I briefly wondered if the footpath to Nutwood Nature Preserve went across this field (note the bull!) Thankfully, it did not, especially after seeing this story in the local news yesterday.

Instead, the lane took me into Darley Abbey Mills, then over the toll bridge by the weir. A weir is a low dam used to create a millpond, which then provides water-power to nearby mills.

At the other end of the bridge was the footpath to Nutwood Nature Preserve, located on a bend of the river. Across the fields you can see the steeple of All Saints Church in Breadsall, a parish which is mentioned in the Domesday Book in 1087.

I walked into the village of Darley Abbey, then up through Darley Park, formerly the grounds of an Augustinian Abbey in A.D. 1146, and later, in 1727, the home of William Evans , builder of the cotton mills at Darley Abbey.

The only remaining parts of Darley Hall (built in 1727) are the stables and terraced garden, now a tea room. I stopped to warm up with a cup of tea. The weather was sunny and warm enough to sit outside.

I then walked into the village, past the Abbey Pub, the only remaining building of the medieval abbey. This building may have been a guest house for travelers and pilgrims during the 13th century.

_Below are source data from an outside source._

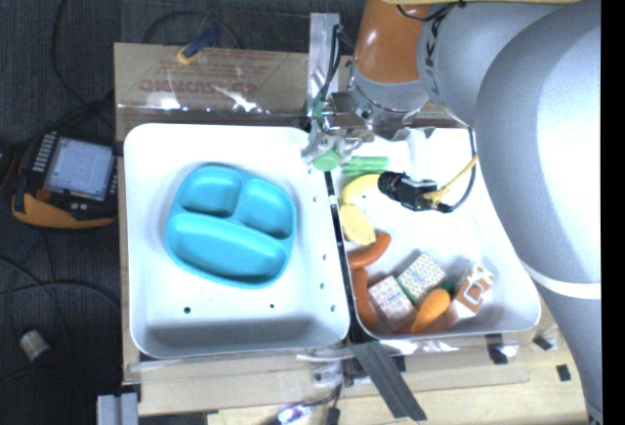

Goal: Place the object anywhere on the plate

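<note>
Camera view shows the plate (pixel 232 224) bare; the tool (pixel 332 145), grip state unclear, hovers at a green object (pixel 366 162); placing remains.

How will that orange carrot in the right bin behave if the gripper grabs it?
The carrot looks like smooth toy plastic, so probably light, stiff and a bit slippery. Its tapered round shape may roll or squirt from a pinch. It leans on neighbouring toy blocks, which may shift.
</note>
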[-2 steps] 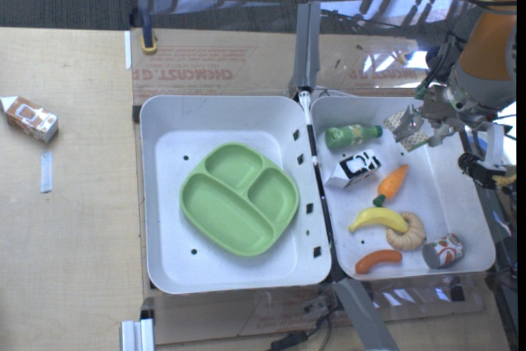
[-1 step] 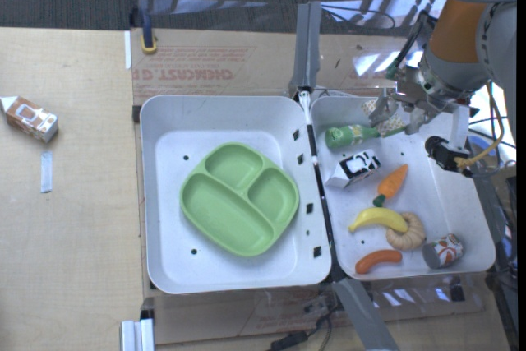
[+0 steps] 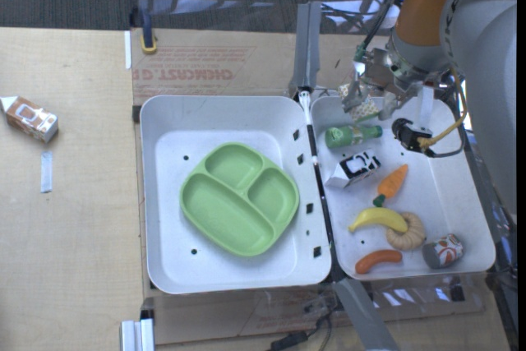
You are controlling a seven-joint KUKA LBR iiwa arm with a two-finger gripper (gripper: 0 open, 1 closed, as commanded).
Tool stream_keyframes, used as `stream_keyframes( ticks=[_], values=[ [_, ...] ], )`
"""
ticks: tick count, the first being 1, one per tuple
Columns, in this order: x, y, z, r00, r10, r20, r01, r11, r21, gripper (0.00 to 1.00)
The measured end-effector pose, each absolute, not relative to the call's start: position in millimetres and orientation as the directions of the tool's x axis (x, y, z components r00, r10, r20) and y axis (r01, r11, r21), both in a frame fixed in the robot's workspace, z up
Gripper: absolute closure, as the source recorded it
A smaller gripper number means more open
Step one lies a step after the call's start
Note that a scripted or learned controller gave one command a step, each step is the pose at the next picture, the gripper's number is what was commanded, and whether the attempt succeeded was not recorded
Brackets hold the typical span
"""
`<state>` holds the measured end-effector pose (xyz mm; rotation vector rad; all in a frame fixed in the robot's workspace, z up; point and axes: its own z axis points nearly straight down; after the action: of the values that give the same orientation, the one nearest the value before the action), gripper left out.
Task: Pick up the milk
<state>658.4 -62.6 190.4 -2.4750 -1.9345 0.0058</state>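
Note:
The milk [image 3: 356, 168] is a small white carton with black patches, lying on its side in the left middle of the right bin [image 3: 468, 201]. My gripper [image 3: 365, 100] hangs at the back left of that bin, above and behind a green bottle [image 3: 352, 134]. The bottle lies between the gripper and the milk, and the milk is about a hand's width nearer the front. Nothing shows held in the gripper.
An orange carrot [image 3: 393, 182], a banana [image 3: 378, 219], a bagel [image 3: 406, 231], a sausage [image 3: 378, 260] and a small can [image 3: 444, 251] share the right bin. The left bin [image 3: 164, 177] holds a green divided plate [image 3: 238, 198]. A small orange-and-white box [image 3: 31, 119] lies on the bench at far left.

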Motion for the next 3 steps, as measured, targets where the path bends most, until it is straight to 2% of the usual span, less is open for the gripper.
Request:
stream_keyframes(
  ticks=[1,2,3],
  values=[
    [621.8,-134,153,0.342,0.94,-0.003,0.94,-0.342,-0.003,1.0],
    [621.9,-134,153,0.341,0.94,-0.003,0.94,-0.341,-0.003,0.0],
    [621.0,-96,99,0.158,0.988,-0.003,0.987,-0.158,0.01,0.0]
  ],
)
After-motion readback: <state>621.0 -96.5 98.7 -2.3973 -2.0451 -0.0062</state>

The now abandonned cotton mills have quite a few broken windows, no doubt prompting this sign on one of the buildings in the village.

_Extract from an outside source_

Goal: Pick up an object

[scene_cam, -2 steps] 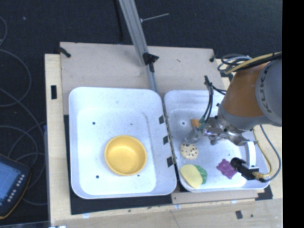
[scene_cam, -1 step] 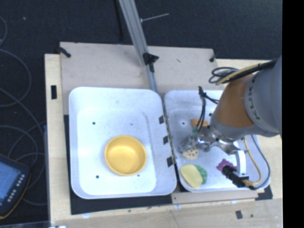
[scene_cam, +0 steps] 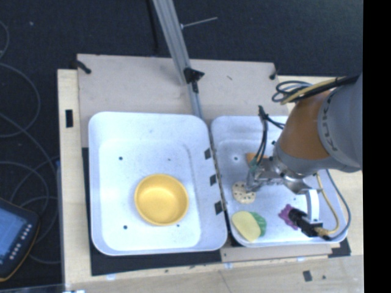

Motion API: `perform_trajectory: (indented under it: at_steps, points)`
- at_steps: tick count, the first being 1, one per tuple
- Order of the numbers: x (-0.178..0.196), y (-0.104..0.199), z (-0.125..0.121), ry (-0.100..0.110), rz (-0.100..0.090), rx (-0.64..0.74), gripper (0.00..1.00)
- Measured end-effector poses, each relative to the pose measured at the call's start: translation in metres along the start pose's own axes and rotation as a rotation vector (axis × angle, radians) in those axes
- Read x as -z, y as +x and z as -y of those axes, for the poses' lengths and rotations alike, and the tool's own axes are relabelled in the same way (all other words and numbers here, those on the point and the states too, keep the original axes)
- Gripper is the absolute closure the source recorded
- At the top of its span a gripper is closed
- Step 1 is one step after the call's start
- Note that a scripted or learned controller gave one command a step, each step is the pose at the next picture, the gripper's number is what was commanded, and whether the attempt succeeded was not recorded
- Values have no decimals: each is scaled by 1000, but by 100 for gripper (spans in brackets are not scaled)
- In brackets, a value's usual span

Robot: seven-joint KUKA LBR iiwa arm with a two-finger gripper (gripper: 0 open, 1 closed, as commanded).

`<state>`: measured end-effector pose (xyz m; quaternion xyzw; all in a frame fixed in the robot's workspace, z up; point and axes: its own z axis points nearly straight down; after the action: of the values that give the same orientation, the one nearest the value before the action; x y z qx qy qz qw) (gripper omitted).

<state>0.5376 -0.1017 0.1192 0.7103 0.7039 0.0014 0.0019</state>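
Observation:
My gripper (scene_cam: 252, 184) hangs low in the right bin (scene_cam: 225, 133), at the end of the grey arm with the orange band. Directly under and just left of its tip lies a round beige disc with dark holes (scene_cam: 242, 193); contact between the two is not clear from this angle. A yellow and green lump (scene_cam: 248, 225) rests at the bin's front edge. A small purple piece (scene_cam: 286, 212) lies to the right of it. A small orange item (scene_cam: 250, 158) peeks out beside the wrist.
The left bin (scene_cam: 110, 139) holds a yellow bowl (scene_cam: 161, 199) near its front middle. A metal post (scene_cam: 177, 41) slants down to the divide between the bins. Cables loop over the arm at the right.

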Motion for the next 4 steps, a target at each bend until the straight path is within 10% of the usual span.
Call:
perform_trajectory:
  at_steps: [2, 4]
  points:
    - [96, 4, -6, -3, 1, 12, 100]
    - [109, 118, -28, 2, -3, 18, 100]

I continued up to St. Matthew's Church on the hill. This is where the Evans family and mill workers attended church.

On my return, I passed St. Matthew's School. The headmaster's residence was the section on the left, and the headmistress's residence was the section on the right. The classrooms were in between.

The three story cottages below were built by the Evans to provide homes for the mill workers.

The return path to Derby went along the river, under St. Alkmund's Way and several other bridges.

In the city centre, I passed Royal Oak House and went up into the Market,

and found a craft store where I could buy more watercolor paint.

By that time, I was pretty weary, so headed back to wait for Dan. It gets so dark early here -- the sun sets around 4 p.m.